## WHAT TO WORK ON
Return only those lines of the listing that hold the word "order".

## GIVEN INFORMATION
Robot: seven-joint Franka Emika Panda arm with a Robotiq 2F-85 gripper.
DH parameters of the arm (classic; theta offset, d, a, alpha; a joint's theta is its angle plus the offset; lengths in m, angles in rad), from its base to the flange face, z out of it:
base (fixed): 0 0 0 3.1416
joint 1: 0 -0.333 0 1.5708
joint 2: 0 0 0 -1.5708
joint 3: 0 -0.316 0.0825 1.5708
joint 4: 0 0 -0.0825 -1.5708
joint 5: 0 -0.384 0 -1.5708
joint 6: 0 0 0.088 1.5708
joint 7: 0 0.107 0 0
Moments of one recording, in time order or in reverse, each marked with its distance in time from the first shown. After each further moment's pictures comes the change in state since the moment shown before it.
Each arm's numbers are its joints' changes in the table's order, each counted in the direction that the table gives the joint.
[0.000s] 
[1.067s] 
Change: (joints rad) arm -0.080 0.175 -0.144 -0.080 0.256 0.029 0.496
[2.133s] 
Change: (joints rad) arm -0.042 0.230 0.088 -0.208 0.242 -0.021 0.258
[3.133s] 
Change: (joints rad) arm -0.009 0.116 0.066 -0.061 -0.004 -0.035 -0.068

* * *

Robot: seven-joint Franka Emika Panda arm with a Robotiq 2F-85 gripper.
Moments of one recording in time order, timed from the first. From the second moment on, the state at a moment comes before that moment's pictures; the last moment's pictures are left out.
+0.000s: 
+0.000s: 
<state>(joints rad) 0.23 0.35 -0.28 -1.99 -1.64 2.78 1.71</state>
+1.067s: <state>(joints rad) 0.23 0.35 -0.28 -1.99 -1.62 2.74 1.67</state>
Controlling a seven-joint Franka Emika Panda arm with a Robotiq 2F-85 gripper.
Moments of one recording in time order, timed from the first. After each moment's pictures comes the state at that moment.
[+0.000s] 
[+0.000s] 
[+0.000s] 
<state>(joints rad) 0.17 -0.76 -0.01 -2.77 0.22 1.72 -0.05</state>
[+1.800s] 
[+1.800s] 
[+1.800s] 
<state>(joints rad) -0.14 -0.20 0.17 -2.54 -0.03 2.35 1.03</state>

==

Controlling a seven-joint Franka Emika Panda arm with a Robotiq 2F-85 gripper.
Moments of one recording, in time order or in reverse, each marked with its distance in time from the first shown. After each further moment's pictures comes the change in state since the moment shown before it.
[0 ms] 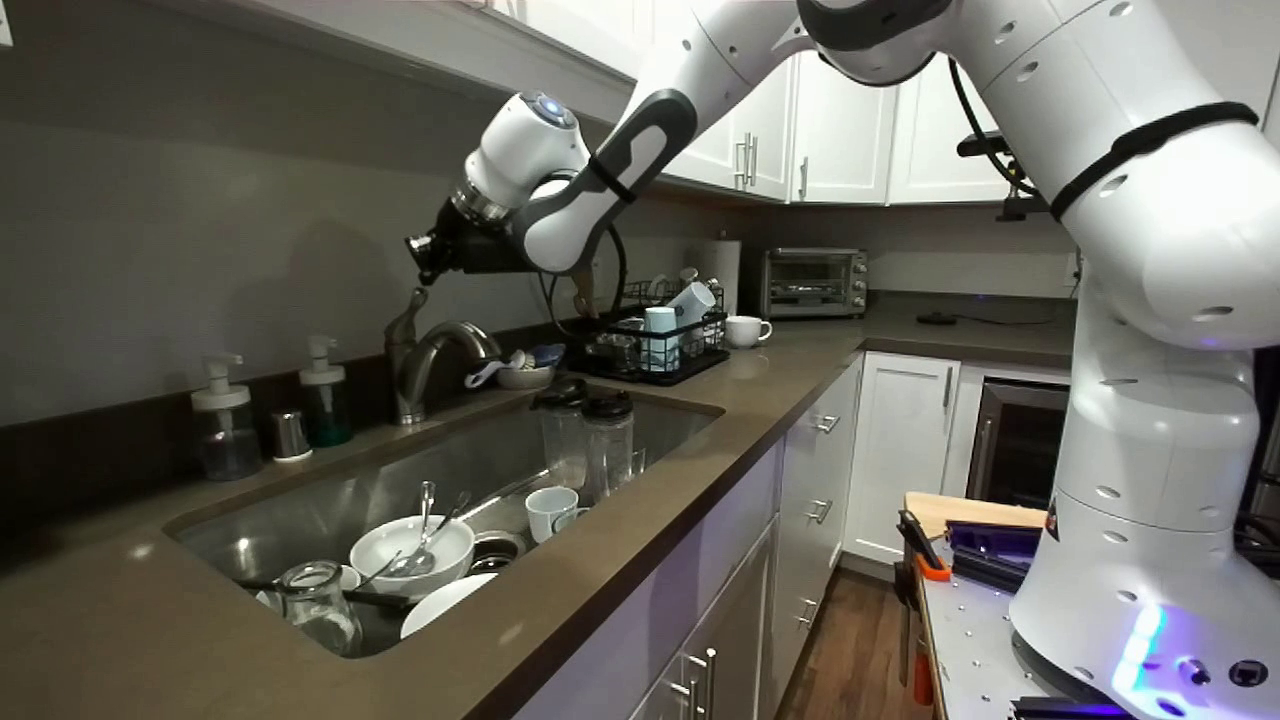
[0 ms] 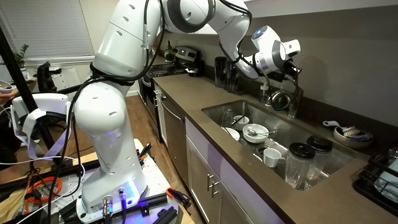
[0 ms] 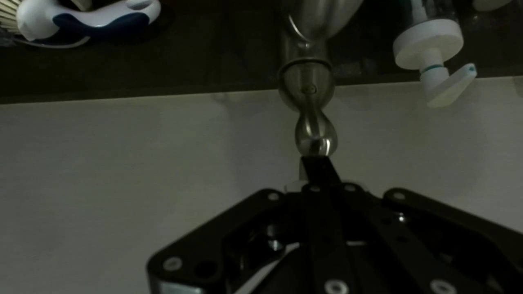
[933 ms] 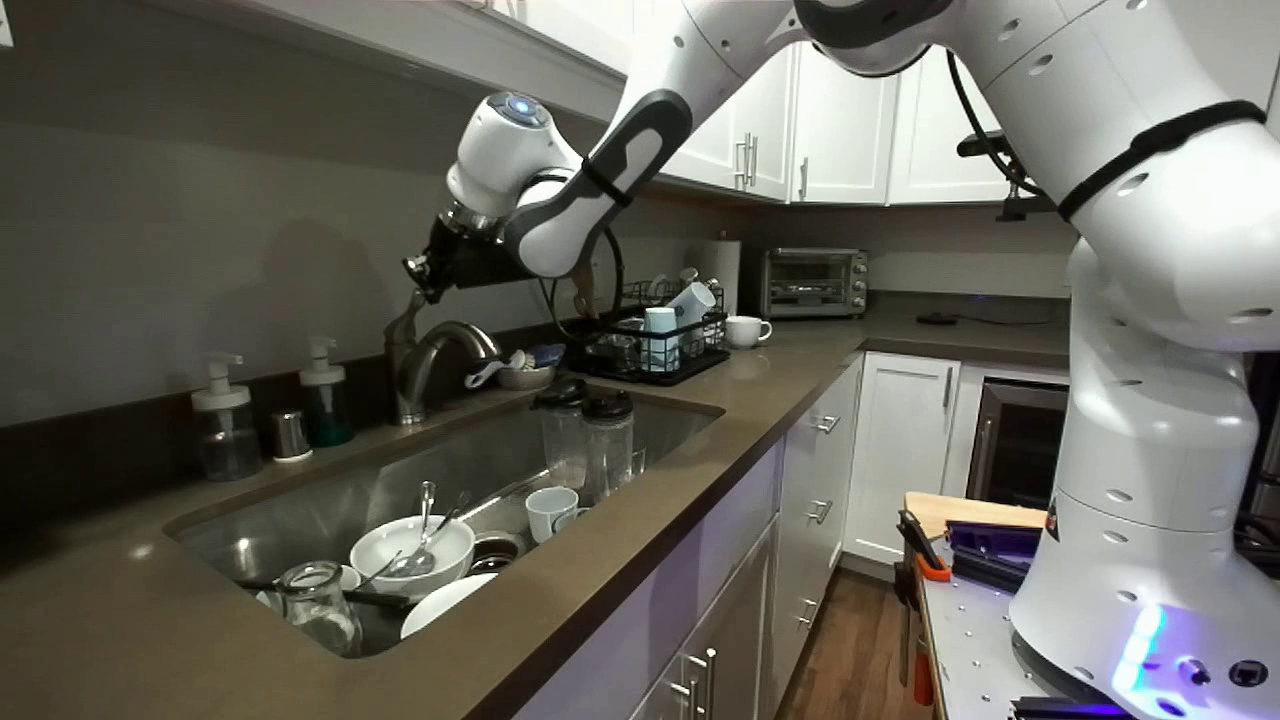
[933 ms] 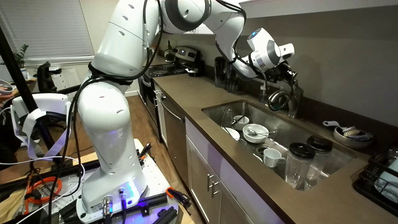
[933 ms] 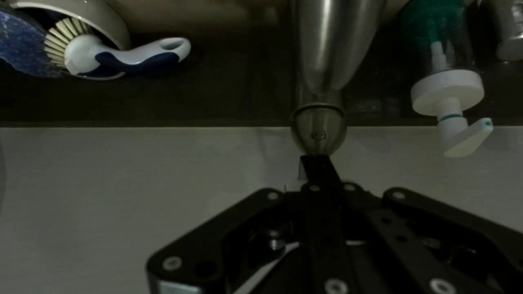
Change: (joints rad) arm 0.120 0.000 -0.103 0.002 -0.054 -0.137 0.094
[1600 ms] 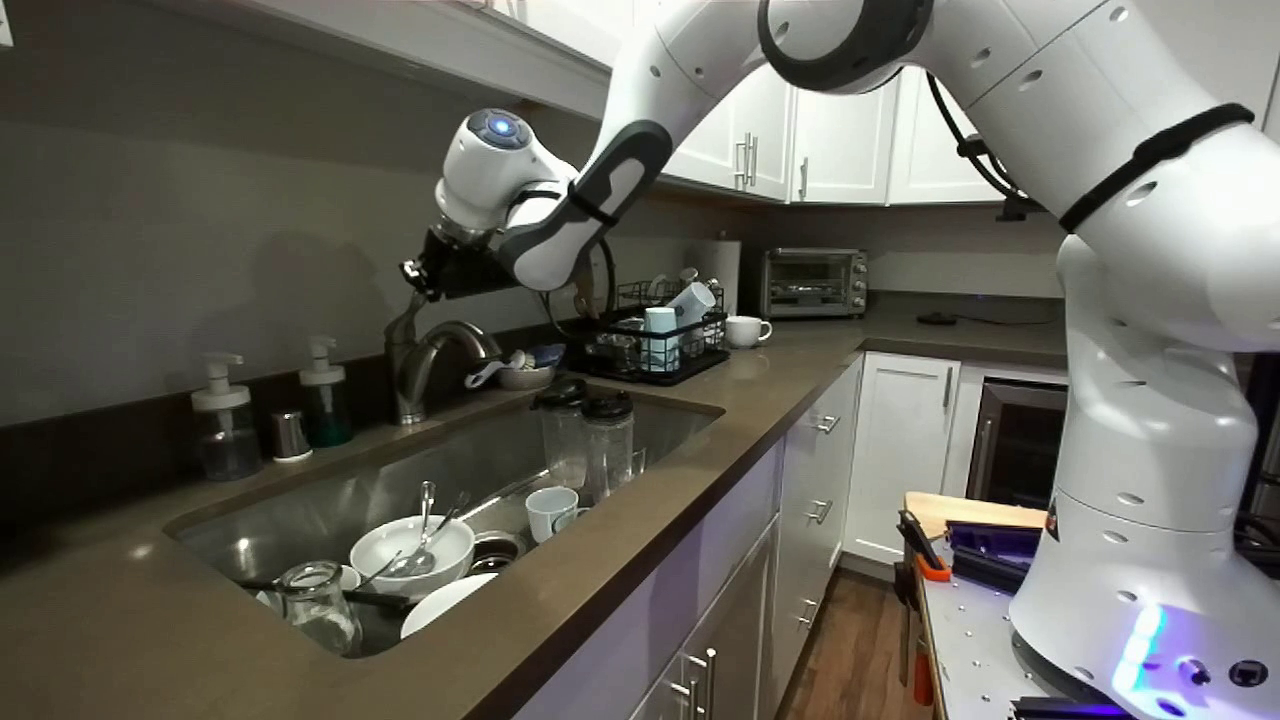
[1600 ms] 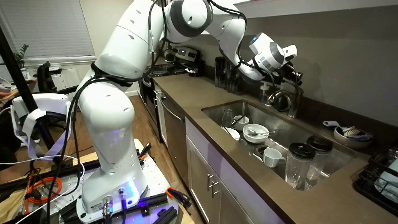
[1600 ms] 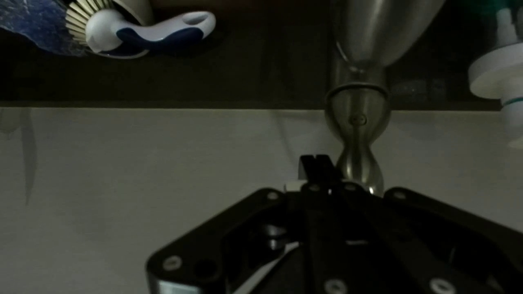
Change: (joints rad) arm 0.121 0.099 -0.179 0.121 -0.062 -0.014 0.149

## SOLUTION TO THIS EXERCISE
Moments of one recording, in time order or in reverse, each marked with its distance in time from the first shown. After each further moment's pictures comes the change in state since the moment shown before it.
Each arm's numbers are its joints' changes in the table's order, each counted in the direction that the table gives the joint.
Moments of one recording in time order, timed from the first. From the second moment on, the state at a moment comes before that moment's pictures; the last moment's pictures are left out.
Moments of one recording in time order, timed from the first. After each moment's pictures comes the state at that moment.
Moments of one recording, in time order or in reverse, each marked with its distance in time from the first shown. After each further moment's pictures comes the change in state since the moment shown before it.

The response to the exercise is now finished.